Are American political leaders and national security experts underestimating the military capabilities of China? That question is posed by Asian-Pacific security analyst Timothy Walton in the current issue of the National Interest. Despite the dramas playing out on the Russian and Middle Eastern fronts, Walton's question may well be the most important strategic concern facing America in the 21st century. To grasp just how important, consider the consequences if the answer is yes.

As Walton points out, there is strong open-source evidence that “China tested in May 2013 a mobile, direct ascent anti-satellite weapon system capable of targeting satellites in medium earth orbit, highly elliptical orbit, or geostationary orbit. The new capability complements China's arsenal of kinetic and non-kinetic ASATs, and signals every U.S. satellite is now vulnerable to destruction in time of war.” Those satellites are indispensable to the operations of multiple U.S. military communications, target acquisition and navigation systems. Put another way, the People's Liberation Army of China may now have the capability to blind the Pentagon and virtually neutralize much of the United States' ability to defend itself or its allies.

Having the capability of blinding an opposing force is a strategic and tactical advantage comparable to the possession of anti-ballistic missile defense systems. Both capabilities change the correlation-of-forces calculations that military and political leaders must make in order to understand what kinds of options are available to them in a confrontation.

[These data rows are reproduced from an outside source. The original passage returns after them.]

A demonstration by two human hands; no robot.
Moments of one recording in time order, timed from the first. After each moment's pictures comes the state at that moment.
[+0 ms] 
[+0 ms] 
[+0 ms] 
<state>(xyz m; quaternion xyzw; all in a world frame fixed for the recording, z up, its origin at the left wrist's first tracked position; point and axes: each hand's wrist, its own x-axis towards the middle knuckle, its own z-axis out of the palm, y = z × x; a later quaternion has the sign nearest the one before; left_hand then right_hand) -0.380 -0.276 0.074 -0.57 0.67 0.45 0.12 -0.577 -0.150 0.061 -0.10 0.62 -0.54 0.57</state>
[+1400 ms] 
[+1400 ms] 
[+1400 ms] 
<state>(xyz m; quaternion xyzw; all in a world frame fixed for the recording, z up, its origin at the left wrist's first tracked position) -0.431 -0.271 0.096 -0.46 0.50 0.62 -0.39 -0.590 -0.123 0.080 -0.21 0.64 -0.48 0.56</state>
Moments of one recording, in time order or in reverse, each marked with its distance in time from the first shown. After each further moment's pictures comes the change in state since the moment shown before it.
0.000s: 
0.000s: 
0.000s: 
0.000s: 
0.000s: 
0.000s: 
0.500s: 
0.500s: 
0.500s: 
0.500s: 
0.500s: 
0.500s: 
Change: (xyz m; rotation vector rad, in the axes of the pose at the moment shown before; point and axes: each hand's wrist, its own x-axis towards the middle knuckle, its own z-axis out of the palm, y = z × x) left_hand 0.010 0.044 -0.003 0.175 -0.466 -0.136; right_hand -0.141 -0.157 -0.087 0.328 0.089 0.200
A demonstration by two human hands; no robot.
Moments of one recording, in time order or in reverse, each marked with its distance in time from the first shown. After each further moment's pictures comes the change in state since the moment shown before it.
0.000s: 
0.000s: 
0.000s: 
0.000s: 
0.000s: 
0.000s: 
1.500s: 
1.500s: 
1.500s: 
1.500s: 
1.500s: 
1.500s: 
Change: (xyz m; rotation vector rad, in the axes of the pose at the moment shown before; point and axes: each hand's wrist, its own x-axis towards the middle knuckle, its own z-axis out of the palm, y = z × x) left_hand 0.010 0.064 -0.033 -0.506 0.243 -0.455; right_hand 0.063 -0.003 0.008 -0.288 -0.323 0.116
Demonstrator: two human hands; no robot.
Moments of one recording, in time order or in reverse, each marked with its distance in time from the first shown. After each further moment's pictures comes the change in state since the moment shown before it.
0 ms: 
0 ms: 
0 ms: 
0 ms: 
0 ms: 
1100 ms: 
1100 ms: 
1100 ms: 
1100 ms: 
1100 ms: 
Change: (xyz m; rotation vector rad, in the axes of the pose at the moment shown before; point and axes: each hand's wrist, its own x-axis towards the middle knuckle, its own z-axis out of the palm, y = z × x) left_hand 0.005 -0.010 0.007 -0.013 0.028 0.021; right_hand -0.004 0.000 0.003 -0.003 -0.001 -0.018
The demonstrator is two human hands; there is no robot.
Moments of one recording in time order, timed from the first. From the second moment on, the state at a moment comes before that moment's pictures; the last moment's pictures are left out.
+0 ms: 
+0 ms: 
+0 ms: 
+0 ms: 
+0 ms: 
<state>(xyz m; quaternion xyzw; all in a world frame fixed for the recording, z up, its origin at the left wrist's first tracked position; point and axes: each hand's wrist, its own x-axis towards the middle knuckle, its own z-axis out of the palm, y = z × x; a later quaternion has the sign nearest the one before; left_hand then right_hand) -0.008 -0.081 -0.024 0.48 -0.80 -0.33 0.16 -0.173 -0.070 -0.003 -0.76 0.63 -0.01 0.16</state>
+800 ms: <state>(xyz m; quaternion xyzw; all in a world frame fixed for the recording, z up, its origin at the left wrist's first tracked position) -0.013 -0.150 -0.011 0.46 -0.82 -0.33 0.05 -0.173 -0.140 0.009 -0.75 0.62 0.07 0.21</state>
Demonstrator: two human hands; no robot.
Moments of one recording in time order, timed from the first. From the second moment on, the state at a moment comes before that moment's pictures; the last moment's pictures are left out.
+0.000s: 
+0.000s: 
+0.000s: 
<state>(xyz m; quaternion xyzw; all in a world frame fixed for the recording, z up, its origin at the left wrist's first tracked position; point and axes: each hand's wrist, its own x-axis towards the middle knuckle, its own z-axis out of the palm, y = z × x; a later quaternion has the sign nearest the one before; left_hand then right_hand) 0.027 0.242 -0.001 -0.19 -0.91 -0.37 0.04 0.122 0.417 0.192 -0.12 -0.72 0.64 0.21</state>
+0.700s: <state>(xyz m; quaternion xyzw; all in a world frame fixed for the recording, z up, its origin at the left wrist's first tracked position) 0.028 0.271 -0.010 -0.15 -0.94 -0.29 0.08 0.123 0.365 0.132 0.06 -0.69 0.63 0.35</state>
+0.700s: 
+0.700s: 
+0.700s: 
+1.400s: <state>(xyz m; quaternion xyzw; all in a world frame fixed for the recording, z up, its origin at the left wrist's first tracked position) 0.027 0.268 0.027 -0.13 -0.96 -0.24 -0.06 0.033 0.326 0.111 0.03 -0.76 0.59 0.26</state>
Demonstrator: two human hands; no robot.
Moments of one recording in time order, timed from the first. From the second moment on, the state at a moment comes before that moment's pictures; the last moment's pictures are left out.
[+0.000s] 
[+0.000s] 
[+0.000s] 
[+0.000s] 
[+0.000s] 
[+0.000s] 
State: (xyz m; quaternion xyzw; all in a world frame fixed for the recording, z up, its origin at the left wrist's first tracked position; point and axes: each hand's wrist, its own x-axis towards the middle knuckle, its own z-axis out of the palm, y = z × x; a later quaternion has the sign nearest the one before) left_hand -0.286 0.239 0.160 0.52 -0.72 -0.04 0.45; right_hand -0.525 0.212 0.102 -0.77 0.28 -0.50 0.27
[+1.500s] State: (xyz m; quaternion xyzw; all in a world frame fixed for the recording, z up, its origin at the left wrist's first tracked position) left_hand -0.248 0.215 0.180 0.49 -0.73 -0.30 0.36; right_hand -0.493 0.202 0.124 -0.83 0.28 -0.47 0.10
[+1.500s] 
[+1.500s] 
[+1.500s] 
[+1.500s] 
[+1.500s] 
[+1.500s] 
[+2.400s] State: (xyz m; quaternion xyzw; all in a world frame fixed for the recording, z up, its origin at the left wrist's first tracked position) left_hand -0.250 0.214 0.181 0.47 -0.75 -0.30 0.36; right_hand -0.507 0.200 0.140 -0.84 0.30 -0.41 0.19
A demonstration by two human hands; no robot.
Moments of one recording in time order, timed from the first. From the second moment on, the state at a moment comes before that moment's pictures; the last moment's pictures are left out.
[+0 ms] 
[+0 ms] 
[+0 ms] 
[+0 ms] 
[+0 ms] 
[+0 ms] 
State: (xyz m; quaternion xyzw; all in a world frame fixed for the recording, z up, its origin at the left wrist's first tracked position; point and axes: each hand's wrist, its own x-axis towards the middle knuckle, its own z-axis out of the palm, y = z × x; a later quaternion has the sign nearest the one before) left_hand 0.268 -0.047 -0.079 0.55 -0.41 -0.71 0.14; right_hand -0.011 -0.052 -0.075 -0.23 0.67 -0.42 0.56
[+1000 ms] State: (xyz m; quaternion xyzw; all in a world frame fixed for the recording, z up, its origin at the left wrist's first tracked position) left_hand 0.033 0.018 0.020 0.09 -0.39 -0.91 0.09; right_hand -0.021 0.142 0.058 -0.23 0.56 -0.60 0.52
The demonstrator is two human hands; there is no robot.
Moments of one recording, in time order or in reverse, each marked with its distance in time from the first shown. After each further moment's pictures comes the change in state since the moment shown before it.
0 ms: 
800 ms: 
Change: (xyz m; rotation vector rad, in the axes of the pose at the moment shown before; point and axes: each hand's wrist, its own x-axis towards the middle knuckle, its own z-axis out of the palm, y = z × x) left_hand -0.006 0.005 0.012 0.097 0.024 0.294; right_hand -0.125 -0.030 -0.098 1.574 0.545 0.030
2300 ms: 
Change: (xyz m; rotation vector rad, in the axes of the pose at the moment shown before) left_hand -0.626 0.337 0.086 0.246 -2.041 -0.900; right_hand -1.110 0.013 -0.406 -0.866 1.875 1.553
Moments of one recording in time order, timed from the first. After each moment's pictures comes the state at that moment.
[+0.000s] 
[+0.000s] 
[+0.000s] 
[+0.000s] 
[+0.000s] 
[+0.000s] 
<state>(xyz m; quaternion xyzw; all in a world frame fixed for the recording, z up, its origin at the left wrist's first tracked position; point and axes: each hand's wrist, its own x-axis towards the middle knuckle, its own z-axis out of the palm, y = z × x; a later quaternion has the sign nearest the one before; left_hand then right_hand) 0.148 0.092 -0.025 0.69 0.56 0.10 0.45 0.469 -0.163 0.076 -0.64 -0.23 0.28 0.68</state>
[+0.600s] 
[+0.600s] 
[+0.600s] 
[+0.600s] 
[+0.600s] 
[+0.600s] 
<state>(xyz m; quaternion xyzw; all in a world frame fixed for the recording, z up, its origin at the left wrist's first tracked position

That is why President Ronald Reagan's determination to build a “Star Wars” system fundamentally changed how Soviet leaders viewed their position in the latter stages of the Cold War.

Walton notes that the U.S. experts were surprised earlier this year to learn that China had successfully tested a hypersonic glide vehicle potentially capable of penetrating anti-missile defenses. The assumption had previously been that hypersonic flight was an area in which the United States' technological lead was overwhelming. Now it appears the Chinese may not be far behind the U.S. on hypersonic flight technology and certainly are much closer than previously thought.

Even apart from those considerations, China is increasingly flexing its muscles throughout the South China Sea and the East China Sea, thus threatening conflicts with U.S. allies Japan and the Philippines. The launching of a modern aircraft carrier in 2012 and successful landing of combat aircraft on the vessel last year further suggests an intent to develop a much larger blue-ocean force capable of challenging U.S. naval power throughout the Pacific and Indian oceans.

Walton’s bottom-line warning is not to be ignored: “China’s military developments are rapidly outpacing their coverage in the press and academia, and there is a lagging but growing realization that China’s military capabilities in numerous areas of military competition are rapidly approaching, if not exceeding, those of the United States.”